> [Required work]:
Find each line of the material below in which the word "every" occurs, and return it.

++++++++++

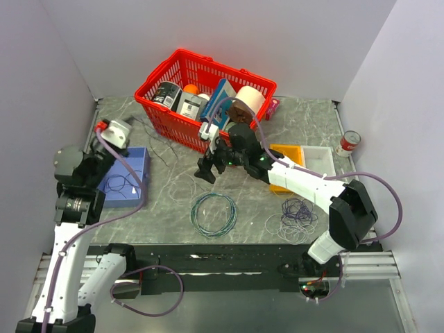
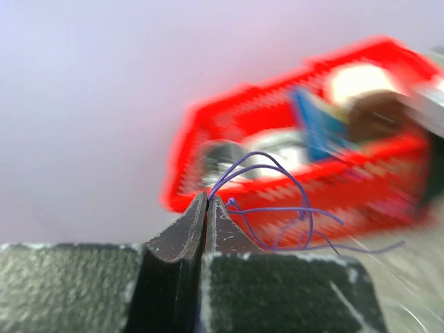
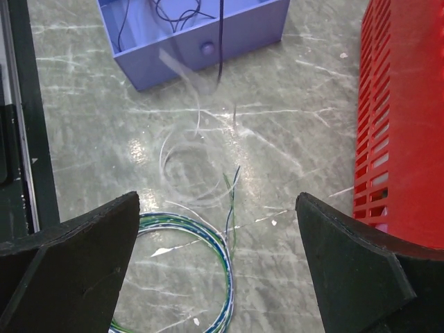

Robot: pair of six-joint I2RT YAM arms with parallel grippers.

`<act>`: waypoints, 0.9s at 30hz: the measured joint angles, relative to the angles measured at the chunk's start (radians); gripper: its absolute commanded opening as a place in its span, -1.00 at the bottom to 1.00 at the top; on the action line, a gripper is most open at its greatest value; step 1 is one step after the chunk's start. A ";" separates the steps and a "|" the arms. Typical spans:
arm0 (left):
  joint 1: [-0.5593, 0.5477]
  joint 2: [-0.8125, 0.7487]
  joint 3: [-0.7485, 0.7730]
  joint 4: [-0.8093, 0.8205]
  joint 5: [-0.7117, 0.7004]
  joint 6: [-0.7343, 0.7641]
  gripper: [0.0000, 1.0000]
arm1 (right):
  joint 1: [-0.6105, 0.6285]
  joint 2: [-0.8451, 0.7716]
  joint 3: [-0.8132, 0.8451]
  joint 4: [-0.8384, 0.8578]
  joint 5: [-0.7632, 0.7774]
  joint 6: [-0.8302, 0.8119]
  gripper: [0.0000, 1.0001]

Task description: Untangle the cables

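My left gripper (image 2: 207, 198) is shut on a thin purple wire (image 2: 277, 166) that loops out to the right of its tips; from above it (image 1: 123, 127) hovers over the blue tray (image 1: 139, 163). Thin black wires (image 3: 173, 14) lie in that tray (image 3: 208, 48). My right gripper (image 3: 217, 200) is open and empty above the table; in the top view it (image 1: 214, 168) sits in front of the basket. A faint white wire loop (image 3: 166, 156) lies below it. A scribbly pile of purple wires (image 1: 298, 211) and white loops (image 1: 277, 225) lie at the right.
A neat teal-green cable ring (image 1: 214, 214) lies at the front centre, also in the right wrist view (image 3: 225, 277). A red basket (image 1: 156, 104) full of objects stands at the back. Orange (image 1: 290, 149) and white (image 1: 319, 158) bins and a can (image 1: 349, 143) are at the right.
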 measured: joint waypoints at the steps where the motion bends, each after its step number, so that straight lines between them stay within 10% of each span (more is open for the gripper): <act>1: 0.005 0.000 0.005 0.026 -0.037 0.002 -0.98 | 0.000 0.000 0.000 -0.001 -0.001 0.000 1.00; 27: 0.042 0.005 0.256 0.137 -0.014 -0.106 -0.98 | 0.051 0.332 0.320 0.420 -0.176 0.208 0.99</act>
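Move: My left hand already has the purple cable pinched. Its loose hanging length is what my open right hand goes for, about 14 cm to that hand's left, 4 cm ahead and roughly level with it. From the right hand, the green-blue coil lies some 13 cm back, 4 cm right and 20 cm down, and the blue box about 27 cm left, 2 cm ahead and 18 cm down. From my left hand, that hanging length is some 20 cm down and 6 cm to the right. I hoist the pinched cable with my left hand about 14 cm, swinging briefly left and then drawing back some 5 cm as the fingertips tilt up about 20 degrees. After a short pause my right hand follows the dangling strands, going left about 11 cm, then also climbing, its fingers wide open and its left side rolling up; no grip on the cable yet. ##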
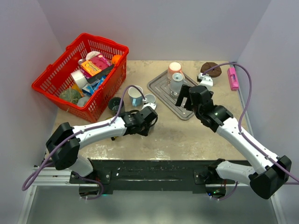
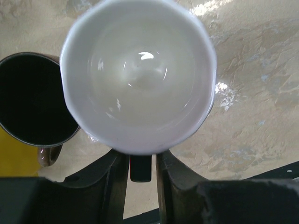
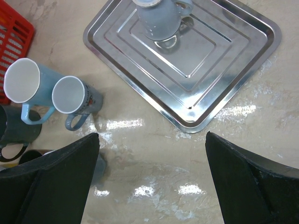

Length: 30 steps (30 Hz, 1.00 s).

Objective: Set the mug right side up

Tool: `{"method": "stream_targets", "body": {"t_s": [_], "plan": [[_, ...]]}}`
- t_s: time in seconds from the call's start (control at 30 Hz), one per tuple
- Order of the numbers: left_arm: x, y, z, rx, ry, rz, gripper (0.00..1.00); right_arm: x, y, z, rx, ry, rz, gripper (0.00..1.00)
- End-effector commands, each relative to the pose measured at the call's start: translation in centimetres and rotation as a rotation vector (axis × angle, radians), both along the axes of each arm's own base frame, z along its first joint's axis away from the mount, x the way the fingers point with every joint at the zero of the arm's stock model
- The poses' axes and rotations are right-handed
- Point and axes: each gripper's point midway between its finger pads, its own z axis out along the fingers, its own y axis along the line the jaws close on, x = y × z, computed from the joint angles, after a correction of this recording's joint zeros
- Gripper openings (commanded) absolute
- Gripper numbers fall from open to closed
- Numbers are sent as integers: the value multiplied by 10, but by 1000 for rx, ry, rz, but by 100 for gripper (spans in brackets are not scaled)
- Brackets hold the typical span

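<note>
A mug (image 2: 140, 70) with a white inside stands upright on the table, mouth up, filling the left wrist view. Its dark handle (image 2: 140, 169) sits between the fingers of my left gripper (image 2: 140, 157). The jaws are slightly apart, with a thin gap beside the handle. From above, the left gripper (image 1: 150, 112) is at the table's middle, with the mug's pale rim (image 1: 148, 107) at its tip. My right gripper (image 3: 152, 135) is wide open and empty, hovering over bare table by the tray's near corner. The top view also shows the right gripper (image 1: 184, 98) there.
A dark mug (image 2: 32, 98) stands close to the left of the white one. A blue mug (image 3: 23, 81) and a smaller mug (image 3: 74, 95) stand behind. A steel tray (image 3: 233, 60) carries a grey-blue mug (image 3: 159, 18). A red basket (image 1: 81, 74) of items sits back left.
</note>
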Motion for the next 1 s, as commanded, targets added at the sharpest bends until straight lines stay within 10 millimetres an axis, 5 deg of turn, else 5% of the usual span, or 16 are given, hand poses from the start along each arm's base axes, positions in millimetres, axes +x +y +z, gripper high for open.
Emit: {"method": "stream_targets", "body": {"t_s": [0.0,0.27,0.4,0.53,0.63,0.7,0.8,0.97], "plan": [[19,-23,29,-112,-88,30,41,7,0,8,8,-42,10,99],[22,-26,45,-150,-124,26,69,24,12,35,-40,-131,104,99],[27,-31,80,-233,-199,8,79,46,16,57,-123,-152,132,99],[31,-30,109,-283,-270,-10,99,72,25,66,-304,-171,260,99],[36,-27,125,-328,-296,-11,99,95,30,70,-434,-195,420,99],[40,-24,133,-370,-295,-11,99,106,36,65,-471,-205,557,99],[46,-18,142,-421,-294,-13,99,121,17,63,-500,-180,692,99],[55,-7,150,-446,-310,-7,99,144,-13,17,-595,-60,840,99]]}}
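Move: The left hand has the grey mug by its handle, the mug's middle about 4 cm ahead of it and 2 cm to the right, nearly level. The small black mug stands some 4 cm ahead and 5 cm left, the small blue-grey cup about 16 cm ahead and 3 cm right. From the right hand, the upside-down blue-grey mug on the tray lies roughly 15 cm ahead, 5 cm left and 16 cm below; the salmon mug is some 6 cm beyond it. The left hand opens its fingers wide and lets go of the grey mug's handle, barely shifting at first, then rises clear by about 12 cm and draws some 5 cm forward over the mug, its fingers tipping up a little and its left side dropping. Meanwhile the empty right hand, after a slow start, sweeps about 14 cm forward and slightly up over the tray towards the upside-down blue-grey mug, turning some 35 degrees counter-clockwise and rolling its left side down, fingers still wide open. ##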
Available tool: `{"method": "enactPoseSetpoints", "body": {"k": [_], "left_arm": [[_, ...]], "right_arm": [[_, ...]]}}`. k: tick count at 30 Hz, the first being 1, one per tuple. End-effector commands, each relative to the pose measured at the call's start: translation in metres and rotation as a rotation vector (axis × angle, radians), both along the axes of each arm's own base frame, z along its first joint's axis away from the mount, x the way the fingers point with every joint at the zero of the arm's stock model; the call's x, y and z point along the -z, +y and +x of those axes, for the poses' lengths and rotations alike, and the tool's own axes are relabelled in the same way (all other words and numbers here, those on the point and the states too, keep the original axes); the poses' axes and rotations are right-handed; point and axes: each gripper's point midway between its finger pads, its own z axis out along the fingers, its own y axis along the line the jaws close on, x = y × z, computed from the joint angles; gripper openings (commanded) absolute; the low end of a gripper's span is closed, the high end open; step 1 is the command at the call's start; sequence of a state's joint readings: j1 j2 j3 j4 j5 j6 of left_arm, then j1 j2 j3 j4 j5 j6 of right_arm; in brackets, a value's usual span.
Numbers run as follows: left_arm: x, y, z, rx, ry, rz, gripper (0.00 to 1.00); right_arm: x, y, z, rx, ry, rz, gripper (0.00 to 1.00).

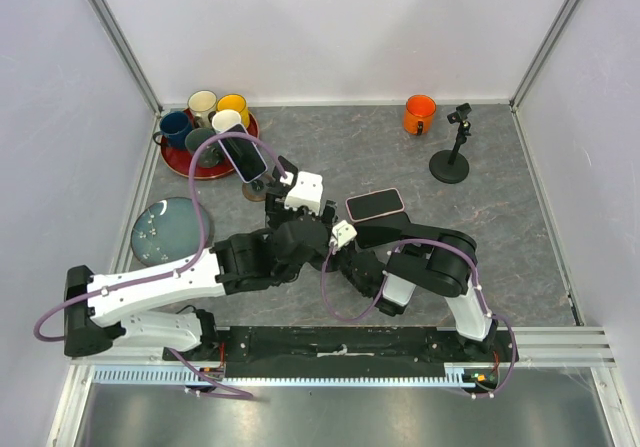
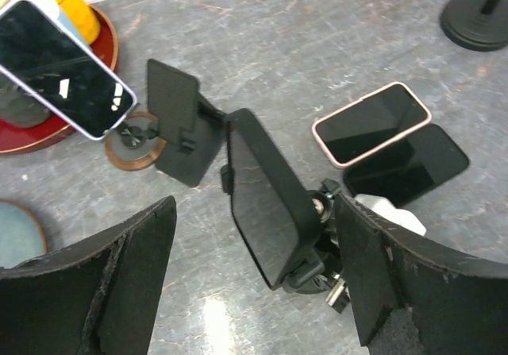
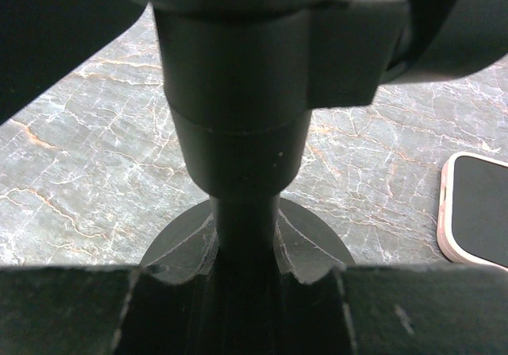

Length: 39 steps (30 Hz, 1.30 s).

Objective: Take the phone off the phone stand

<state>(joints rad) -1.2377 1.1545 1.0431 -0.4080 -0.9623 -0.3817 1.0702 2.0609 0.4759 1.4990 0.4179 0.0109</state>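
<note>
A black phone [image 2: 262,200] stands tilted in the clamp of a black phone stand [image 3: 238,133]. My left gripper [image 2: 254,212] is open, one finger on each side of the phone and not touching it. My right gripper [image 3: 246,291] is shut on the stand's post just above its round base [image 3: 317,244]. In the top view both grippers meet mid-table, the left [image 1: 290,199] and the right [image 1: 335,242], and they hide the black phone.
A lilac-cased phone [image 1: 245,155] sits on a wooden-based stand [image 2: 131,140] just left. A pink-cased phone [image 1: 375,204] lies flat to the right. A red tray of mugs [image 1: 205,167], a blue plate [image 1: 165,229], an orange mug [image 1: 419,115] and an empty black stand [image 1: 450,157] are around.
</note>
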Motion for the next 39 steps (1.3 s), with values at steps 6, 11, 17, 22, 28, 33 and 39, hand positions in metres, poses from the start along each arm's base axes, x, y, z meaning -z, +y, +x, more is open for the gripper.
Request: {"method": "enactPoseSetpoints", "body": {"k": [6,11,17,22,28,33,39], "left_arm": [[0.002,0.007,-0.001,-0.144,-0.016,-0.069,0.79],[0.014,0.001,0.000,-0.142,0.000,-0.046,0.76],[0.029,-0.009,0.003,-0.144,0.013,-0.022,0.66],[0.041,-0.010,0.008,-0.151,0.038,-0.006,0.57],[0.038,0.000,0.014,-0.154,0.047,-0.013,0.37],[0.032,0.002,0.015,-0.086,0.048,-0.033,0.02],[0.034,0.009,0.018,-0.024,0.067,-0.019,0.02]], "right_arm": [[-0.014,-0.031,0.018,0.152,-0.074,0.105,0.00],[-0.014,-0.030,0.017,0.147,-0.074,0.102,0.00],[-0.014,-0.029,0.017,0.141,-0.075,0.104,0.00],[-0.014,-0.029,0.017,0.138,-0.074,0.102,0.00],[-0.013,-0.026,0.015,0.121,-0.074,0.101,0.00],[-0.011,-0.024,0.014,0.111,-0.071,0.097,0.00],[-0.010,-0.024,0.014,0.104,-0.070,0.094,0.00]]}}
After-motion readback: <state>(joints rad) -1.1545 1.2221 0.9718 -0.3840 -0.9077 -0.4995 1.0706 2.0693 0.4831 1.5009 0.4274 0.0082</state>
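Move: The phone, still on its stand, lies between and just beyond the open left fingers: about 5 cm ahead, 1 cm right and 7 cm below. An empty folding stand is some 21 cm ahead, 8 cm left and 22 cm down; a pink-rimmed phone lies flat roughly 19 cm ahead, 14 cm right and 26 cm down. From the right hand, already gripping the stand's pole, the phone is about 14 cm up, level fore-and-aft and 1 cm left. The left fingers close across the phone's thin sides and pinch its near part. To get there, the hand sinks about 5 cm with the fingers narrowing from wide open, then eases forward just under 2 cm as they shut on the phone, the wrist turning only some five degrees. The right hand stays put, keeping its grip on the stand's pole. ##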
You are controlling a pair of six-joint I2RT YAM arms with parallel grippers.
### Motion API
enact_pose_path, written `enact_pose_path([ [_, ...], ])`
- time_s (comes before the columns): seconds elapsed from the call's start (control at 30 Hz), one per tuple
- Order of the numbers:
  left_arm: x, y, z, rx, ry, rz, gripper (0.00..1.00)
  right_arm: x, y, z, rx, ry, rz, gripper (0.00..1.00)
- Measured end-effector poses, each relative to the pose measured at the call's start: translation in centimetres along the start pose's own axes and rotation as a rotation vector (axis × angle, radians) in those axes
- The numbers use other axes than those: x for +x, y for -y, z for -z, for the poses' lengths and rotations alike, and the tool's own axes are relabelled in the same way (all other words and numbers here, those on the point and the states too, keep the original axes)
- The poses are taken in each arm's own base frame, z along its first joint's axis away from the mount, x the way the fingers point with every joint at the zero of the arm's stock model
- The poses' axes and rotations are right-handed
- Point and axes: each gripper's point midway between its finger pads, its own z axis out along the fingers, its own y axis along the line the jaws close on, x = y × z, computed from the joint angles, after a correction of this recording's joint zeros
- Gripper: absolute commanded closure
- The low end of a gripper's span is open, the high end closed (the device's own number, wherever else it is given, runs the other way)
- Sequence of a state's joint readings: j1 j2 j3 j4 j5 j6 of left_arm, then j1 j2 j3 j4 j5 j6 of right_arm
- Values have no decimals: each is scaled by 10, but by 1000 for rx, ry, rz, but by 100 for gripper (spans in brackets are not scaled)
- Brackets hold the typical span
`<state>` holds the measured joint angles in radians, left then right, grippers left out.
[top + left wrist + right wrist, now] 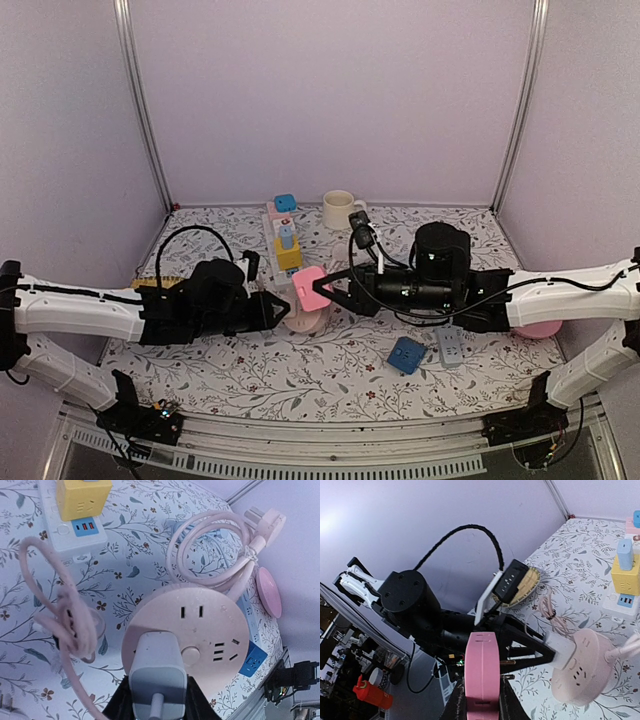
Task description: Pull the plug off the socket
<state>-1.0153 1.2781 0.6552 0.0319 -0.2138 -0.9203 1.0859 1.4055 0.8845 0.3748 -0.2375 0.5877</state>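
Note:
A round pale-pink socket point(210, 630) with a coiled pink cord is tipped up, its face toward my left arm. A white plug point(156, 672) sits in that face, and my left gripper point(157, 700) is shut on its sides. In the top view the socket point(303, 320) lies at the table's middle, between both arms. My right gripper point(481, 707) is shut on a pink plug point(481, 670), whose two metal prongs are bare and stand clear of the socket point(587, 665). The pink plug point(313, 287) hovers just above and behind the socket.
A white power strip point(272, 232) carrying a yellow cube and blue adapters lies behind, with a cream mug point(338, 209) beside it. A blue adapter point(406, 354) and a grey one point(449, 346) lie front right. A pink disc point(540, 328) sits under the right arm.

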Motion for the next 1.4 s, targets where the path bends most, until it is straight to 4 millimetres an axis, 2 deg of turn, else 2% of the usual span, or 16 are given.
enact_pose_path([
  [0.13,-6,-7,9,-29,26,1,100,13,19,9,116,-46,21,97],
  [0.23,-10,-13,16,-42,48,4,100,34,38,14,228,-104,38,97],
  [0.43,-13,-21,20,-67,62,5,100,91,71,22,437,-260,86,98],
  [0.53,-14,-22,22,-71,66,5,100,121,98,29,578,-353,113,97],
  [0.6,-13,-23,22,-74,66,4,100,137,113,33,664,-409,136,97],
  [0.7,-12,-25,22,-80,62,2,100,150,127,37,761,-460,162,98],
  [0.83,-10,-27,22,-86,56,0,100,162,134,39,844,-500,182,96],
  [1.0,-8,-28,22,-85,52,1,100,169,137,36,902,-525,203,82],
  [1.07,-8,-28,21,-85,52,1,100,172,136,33,916,-535,214,71],
  [1.2,-7,-28,21,-83,49,1,100,176,134,28,931,-545,223,57],
  [1.4,-7,-27,21,-81,45,0,100,174,129,27,926,-550,225,51],
])
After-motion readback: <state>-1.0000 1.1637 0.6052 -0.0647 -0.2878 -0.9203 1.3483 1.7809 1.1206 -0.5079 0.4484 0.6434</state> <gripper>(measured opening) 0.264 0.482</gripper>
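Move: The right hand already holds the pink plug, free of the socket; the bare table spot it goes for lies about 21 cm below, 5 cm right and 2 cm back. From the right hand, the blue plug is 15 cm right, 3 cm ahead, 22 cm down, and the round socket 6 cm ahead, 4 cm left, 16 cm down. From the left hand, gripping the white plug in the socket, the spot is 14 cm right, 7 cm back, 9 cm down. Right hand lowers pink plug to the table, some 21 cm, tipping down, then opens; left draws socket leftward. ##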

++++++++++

> [Task answer]:
- End-effector commands, each relative to the pose measured at the call's start: translation in centimetres and rotation as a rotation vector (axis × angle, radians), both along the axes of each arm's own base frame, z along its first joint's axis away from the mount, x the way the fingers point with every joint at the zero of the arm's stock model
Available tool: `{"method": "enactPoseSetpoints", "body": {"k": [_], "left_arm": [[_, ...]], "right_arm": [[_, ...]]}}`. k: tick count at 30 Hz, the first being 1, one per tuple. End-effector commands, each relative to the pose measured at the call's start: translation in metres and rotation as a rotation vector (axis × angle, radians), both along the axes of each arm's own base frame, z along its first joint's axis away from the mount, x the way the fingers point with every joint at the zero of the arm's stock model; the call's x, y and z point along the -z, +y and +x of those axes, for the poses' lengths and rotations alike, and the tool's own axes are relabelled in the same way (all other words and numbers here, those on the point and the states too, keep the original axes); the poses' axes and rotations are right-handed; point and axes: each gripper's point midway between its finger pads, its own z axis out along the fingers, its own y axis along the line the jaws close on, x = y × z, computed from the joint angles; gripper openings (commanded) absolute; the low end of a gripper's span is closed, the high end open; step 1 is the command at the call's start; sequence of a state's joint readings: j1 j2 j3 j4 j5 j6 of left_arm, then j1 j2 j3 j4 j5 j6 of right_arm; in brackets, a value's usual span.
- The poses are taken in each arm's own base frame, z along its first joint's axis away from the mount, x the way the fingers point with every joint at the zero of the arm's stock model

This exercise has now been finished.